Aim of the task
Nothing should appear in the answer except the lines below from the line containing "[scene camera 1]" through the line containing "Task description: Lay", copied exactly, with pictures left out.

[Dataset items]
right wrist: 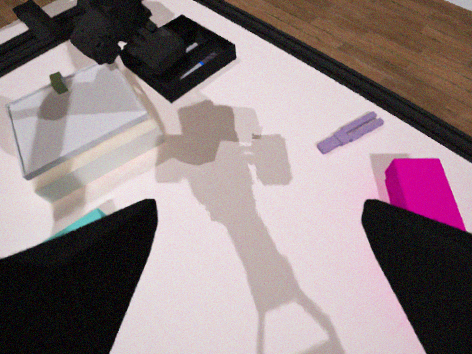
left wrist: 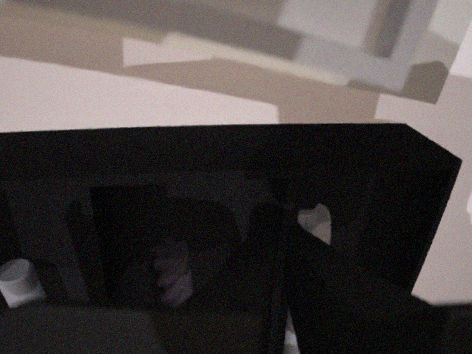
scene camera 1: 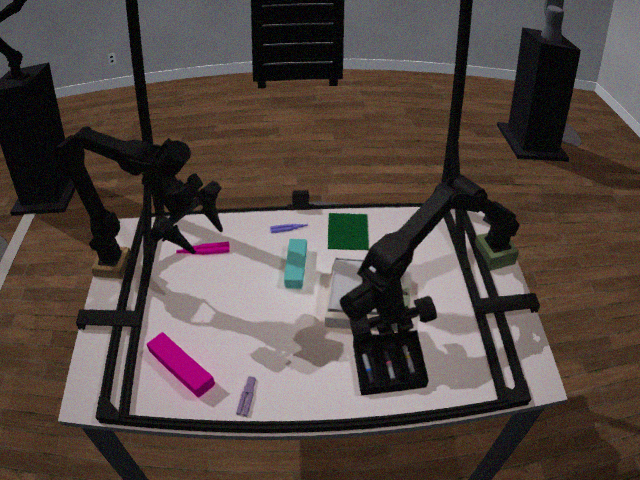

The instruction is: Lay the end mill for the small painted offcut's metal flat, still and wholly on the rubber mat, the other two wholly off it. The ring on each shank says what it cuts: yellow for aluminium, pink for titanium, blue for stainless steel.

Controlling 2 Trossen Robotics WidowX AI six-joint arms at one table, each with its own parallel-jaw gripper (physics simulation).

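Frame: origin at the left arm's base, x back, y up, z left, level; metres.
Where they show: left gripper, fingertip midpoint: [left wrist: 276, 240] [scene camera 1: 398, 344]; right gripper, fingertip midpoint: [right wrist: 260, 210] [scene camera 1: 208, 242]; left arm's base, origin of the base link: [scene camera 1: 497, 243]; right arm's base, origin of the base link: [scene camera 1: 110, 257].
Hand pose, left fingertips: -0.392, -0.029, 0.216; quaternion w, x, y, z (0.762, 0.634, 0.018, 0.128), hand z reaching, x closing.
Observation:
Things, the pixels of their top centre, and the offset from my left fingertips, as dx, dy, dz. "spot": a spot on its surface instead. Level surfaces: height alone.
- blue-ringed, middle of its top: [right wrist: 198, 64] [scene camera 1: 368, 367] -0.085, -0.005, +0.039
- pink-ringed, middle of its top: [left wrist: 183, 345] [scene camera 1: 389, 363] -0.036, -0.005, +0.044
- dark green mat, its level: dy -0.016
- grey shallow box, surface spot: [right wrist: 85, 125] spot: -0.072, +0.042, -0.174
- teal block, middle of its top: [scene camera 1: 295, 258] -0.156, +0.016, -0.324
- blue clamp-like piece, middle of its top: [scene camera 1: 289, 226] -0.136, -0.011, -0.483
- magenta piece, middle of its top: [scene camera 1: 202, 247] -0.388, -0.007, -0.455
- magenta block, middle of its top: [right wrist: 441, 231] [scene camera 1: 178, 359] -0.497, +0.024, -0.061
- lilac peg, middle of its top: [right wrist: 350, 131] [scene camera 1: 246, 394] -0.361, -0.010, +0.042
The black tray [scene camera 1: 366, 387] [right wrist: 172, 95] holds three end mills: blue-ringed [scene camera 1: 368, 367] [left wrist: 20, 280] [right wrist: 199, 65] at its left in scene camera 1, pink-ringed [scene camera 1: 389, 364] [left wrist: 175, 280] in the middle, yellow-ringed [scene camera 1: 408, 359] [left wrist: 320, 225] at its right. My left gripper [scene camera 1: 400, 336] [left wrist: 276, 240] reaches into the tray, shut on the yellow-ringed mill; its fingers hide the mill's middle and ring in the left wrist view. My right gripper [scene camera 1: 207, 240] [right wrist: 260, 210] is open and empty above the table. The dark green mat [scene camera 1: 348, 230] lies at the back. A small olive-green block [scene camera 1: 406, 296] [right wrist: 58, 82] is partly hidden in scene camera 1.
A grey shallow box [scene camera 1: 343, 319] [right wrist: 85, 125] stands behind the black tray. A teal block [scene camera 1: 295, 263], a blue clamp-like piece [scene camera 1: 287, 227], a magenta piece [scene camera 1: 211, 248], a magenta block [scene camera 1: 179, 363] [right wrist: 422, 192] and a lilac peg [scene camera 1: 246, 396] [right wrist: 350, 132] lie about the table.

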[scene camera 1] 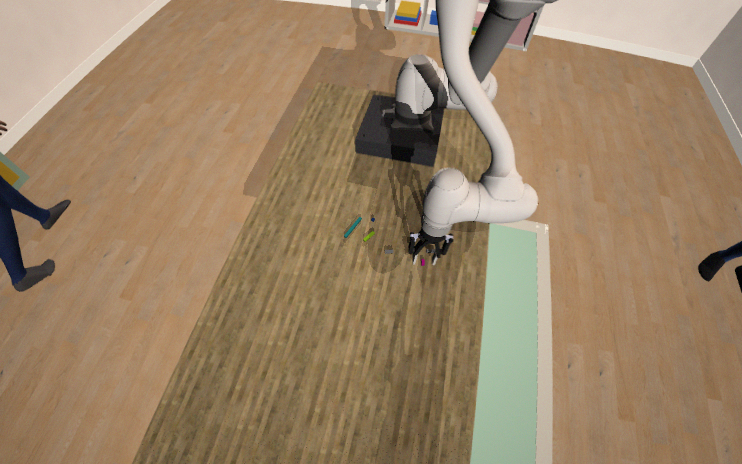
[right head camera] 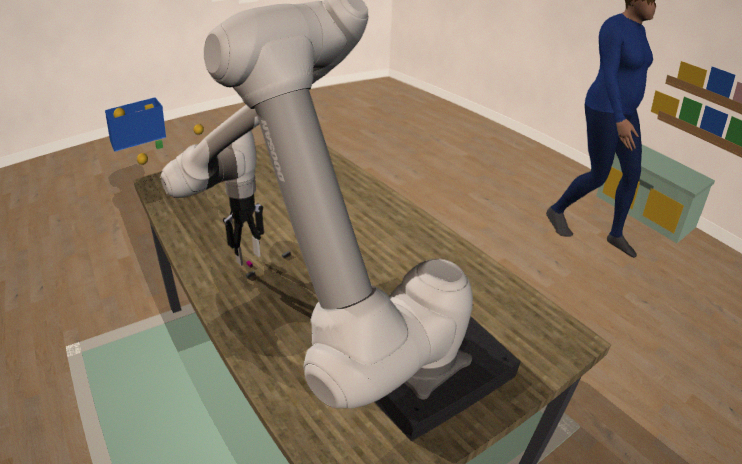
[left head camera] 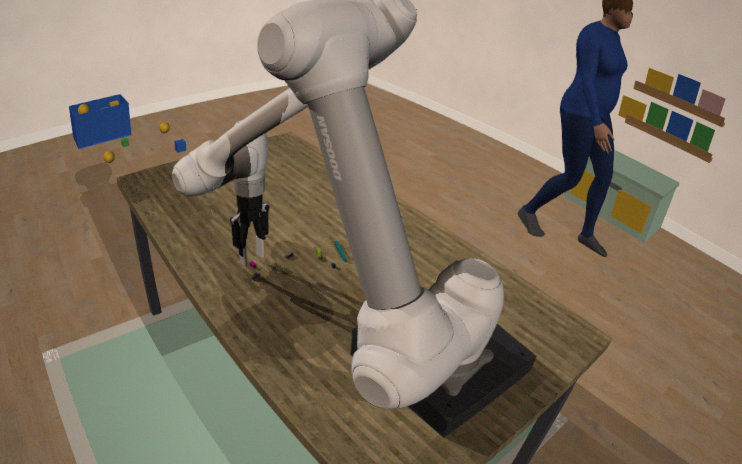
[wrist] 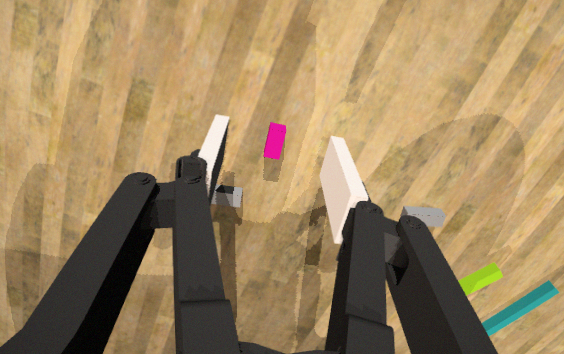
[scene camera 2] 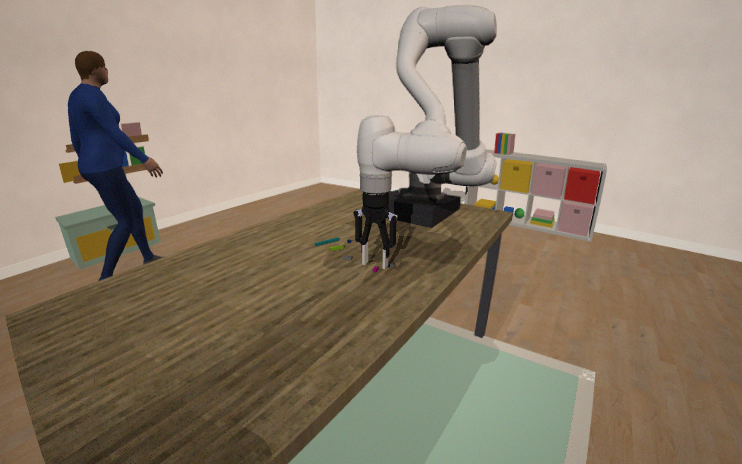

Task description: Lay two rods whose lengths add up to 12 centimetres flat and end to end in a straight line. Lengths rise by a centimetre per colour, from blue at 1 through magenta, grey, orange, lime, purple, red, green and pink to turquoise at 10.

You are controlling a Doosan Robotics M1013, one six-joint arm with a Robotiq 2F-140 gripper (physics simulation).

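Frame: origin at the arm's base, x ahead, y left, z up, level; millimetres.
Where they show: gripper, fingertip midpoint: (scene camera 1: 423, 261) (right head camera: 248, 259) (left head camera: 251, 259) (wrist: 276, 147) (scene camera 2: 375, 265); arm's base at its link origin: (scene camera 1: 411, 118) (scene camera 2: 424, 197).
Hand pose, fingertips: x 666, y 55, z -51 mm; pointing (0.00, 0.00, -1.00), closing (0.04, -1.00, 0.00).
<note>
Each offset is from my fingertips to the top centre of the thing. Level surfaces: height alone.
My gripper (left head camera: 252, 259) (right head camera: 248, 258) (scene camera 1: 424, 262) (scene camera 2: 374, 265) (wrist: 276, 147) is open, its fingers low on both sides of a magenta rod @(dx -3, dy +0, dz -11 mm) (left head camera: 252, 264) (right head camera: 249, 263) (scene camera 1: 422, 262) (scene camera 2: 375, 269) (wrist: 274, 141), with nothing held. A grey rod @(dx -51, dy +28, dz -11 mm) (left head camera: 256, 276) (scene camera 1: 429, 251) (scene camera 2: 391, 265) (wrist: 235, 197) lies close by, partly behind a finger in the wrist view. A second grey rod @(dx -36, dy -121, dz -11 mm) (left head camera: 288, 254) (right head camera: 286, 254) (scene camera 1: 388, 250) (scene camera 2: 348, 257) (wrist: 427, 216) lies farther off. A lime rod @(dx -92, dy -197, dz -11 mm) (left head camera: 319, 252) (scene camera 1: 369, 236) (scene camera 2: 336, 247) (wrist: 482, 277), a long turquoise rod @(dx -126, dy -259, dz -11 mm) (left head camera: 340, 251) (scene camera 1: 352, 227) (scene camera 2: 326, 241) (wrist: 522, 307) and a tiny blue rod @(dx -166, dy -188, dz -11 mm) (left head camera: 333, 265) (scene camera 1: 372, 218) (scene camera 2: 349, 240) lie apart; the arm hides them in the right head view.
The wooden table @(dz -21 mm) (left head camera: 492, 306) (scene camera 1: 306, 328) (scene camera 2: 191, 339) carries the arm's black base (left head camera: 511, 350) (scene camera 1: 372, 143) (scene camera 2: 432, 213). A person in blue (left head camera: 596, 71) (right head camera: 623, 71) (scene camera 2: 95, 125) is beyond the table's long side. A green mat (left head camera: 109, 372) (scene camera 1: 508, 328) lies on the floor.
</note>
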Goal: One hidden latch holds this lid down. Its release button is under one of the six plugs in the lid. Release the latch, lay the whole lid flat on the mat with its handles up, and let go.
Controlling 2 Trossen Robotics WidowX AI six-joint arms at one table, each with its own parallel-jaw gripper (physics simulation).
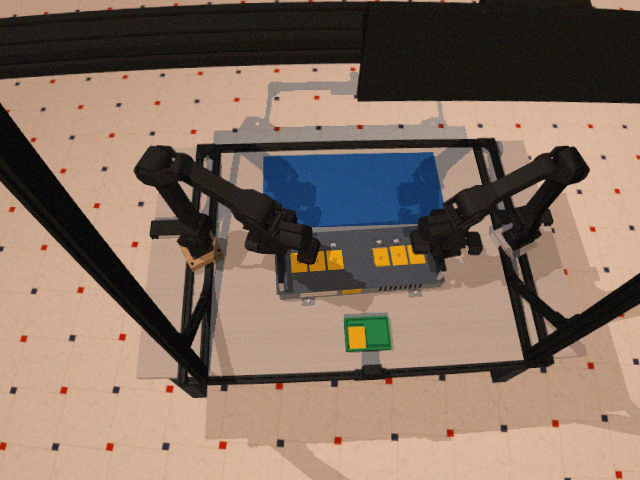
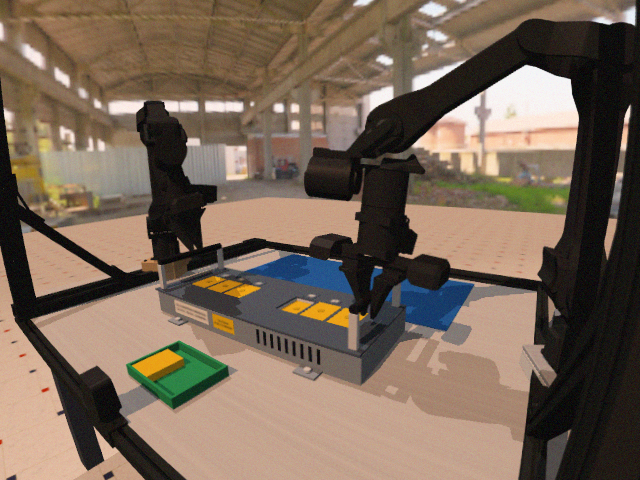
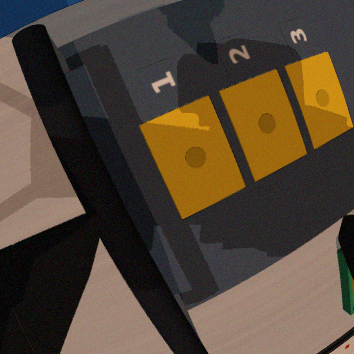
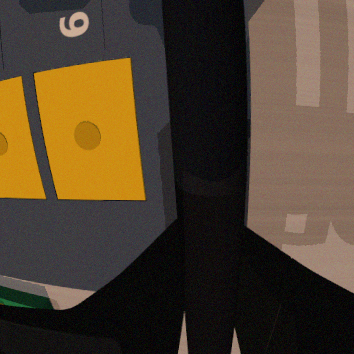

Response to the task
[scene camera 1] 
[right head camera] 
[left head camera] 
[wrist] 
[scene camera 2] 

Task description: Lay two rods whose lengths add up to 12 centimetres flat and end to end in a straight line. Lengths rise by a centimetre per colour, from blue at 1 through magenta, grey, orange, lime, purple, red, green and pink to turquoise at 10.

Nothing further is required for this answer.